This is problem 2002 from *Mathematics Magazine*, v 82, n 4 (2009), p 313. The problem has been posted by Dorin Marghidanu and the solution by Northwestern University Math Problem Solving Group.

Problem

Let a_1, a_2, \dots, a_n be positive real numbers. Then

\frac{a_{1}^2}{{a_1}+{a_2}} + \frac{a_{2}^2}{{a_2}+{a_3}} + \dots + \frac{a_{n-1}^2}{{a_{n-1}}+{a_n}} + \frac{a_{n}^2}{{a_n}+{a_1}} \ge \frac{1}{2}\sum_{i=1}^{n} {a_i}.

Solution

Let a_{n+1} = a_1 and introduce

S = \sum_{i=1}^{n} \frac{a_{i}^2}{{a_i}+{a_{i+1}}}, T = \sum_{i=1}^{n} \frac{a_{i+1}^2}{{a_i}+{a_{i+1}}}.

Then

S - T = \sum_{i=1}^{n} \frac{{a_{i}^2 - a_{i+1}^2}}{{a_i}+{a_{i+1}}}

so that

S - T = \sum_{i=1}^{n} (a_{i+1} - a_{i}) = 0.

T = S. Now, for all positive x and y we have an easily proved *quadratic mean - arithmetic mean inequality*

\frac {x^2 + y^2}{x + y} \ge \frac{x + y}{2}.

Applying it to S + T gives

S + T = \sum_{i=1}^{n} \frac{a_{i}^2 + a_{i+1}^2}{a_{i} + a_{i+1}}

\ge \frac{1}{2} {\sum (a_i + a_{i+1}) = \sum {a_i}}.

\ge \frac{1}{2} {\sum (a_i + a_{i+1}) = \sum {a_i}}.

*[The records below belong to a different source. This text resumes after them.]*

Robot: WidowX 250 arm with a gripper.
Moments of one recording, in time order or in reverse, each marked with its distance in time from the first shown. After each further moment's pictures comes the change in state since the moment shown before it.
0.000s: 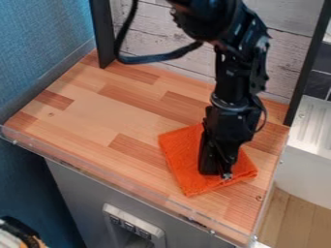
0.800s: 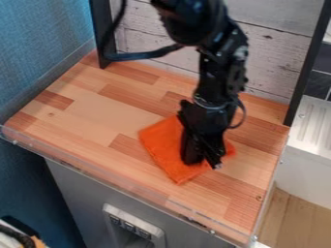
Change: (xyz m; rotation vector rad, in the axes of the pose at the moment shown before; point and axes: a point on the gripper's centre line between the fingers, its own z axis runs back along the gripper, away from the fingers) arm -0.026 0.039 -0.008 0.140 -0.016 0.375
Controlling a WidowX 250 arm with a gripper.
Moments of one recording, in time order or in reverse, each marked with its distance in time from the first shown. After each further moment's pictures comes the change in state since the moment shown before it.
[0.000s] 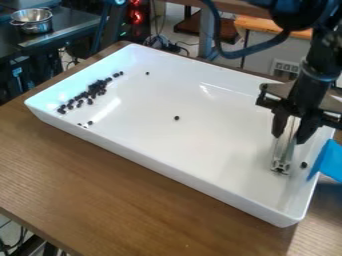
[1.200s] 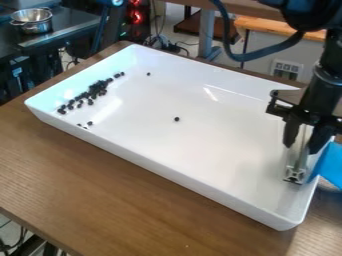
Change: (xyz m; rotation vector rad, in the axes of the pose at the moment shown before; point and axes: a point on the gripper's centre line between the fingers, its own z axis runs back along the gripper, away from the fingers) arm -0.015 -0.021 0.010 -0.040 0.043 -0.015
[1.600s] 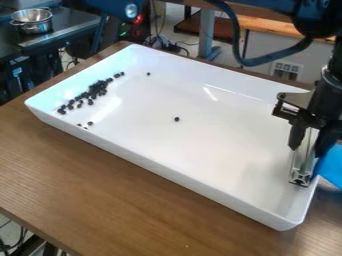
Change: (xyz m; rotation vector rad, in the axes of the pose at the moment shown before) arm 0.000 -0.006 -0.005 0.018 -0.010 -0.019
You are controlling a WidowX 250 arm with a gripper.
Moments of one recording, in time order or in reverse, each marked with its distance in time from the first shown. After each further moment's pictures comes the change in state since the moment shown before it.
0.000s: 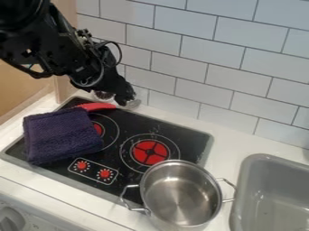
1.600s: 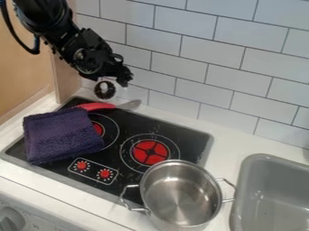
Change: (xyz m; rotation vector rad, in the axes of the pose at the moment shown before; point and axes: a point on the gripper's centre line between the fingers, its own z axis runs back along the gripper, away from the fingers) arm 0.041 0.036 -0.083 -0.063 -0.057 0.174
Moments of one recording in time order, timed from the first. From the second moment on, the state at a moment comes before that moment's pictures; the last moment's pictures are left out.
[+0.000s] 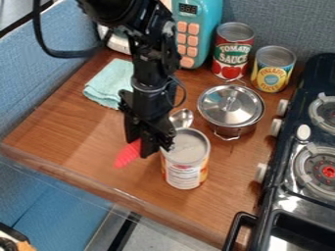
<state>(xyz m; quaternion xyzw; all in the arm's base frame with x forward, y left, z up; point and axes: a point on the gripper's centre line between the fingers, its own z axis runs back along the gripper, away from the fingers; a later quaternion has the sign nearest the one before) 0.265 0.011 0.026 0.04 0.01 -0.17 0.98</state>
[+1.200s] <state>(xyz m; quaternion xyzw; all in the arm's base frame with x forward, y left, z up) 0.292 0.061 -0.022 0.03 0.03 -0.03 1.00</state>
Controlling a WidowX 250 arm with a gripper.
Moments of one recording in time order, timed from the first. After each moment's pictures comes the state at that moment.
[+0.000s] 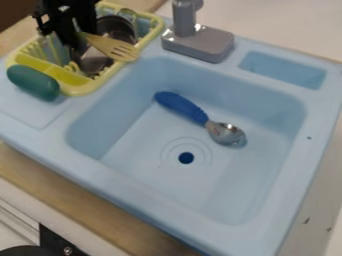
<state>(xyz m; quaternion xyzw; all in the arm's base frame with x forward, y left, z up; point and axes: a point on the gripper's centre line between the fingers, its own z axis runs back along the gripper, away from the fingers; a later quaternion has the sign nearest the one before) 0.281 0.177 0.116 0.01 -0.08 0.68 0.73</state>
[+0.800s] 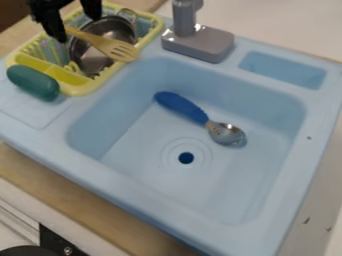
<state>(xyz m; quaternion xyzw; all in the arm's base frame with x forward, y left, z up) 0.276 0.159 0.142 0.03 -0.11 0.66 0.74</state>
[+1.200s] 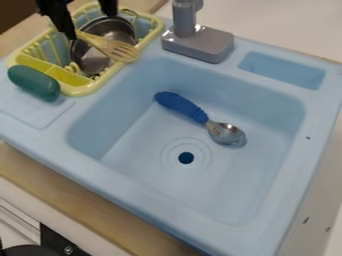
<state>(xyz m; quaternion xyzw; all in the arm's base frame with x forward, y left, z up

Since S = T this implies the required inequality.

Alternative Solution (Stuart Mark Anderson)

Let

S = \sum_{i=1}^{n} \frac{a_{i}^2}{{a_i}+{a_{i+1}}}

as above, and reindex this cyclic sum by i \rightarrow n-i. Writing out the terms in reverse order reveals that this is T. Hence S=T, and the rest of the solution proceeds as above.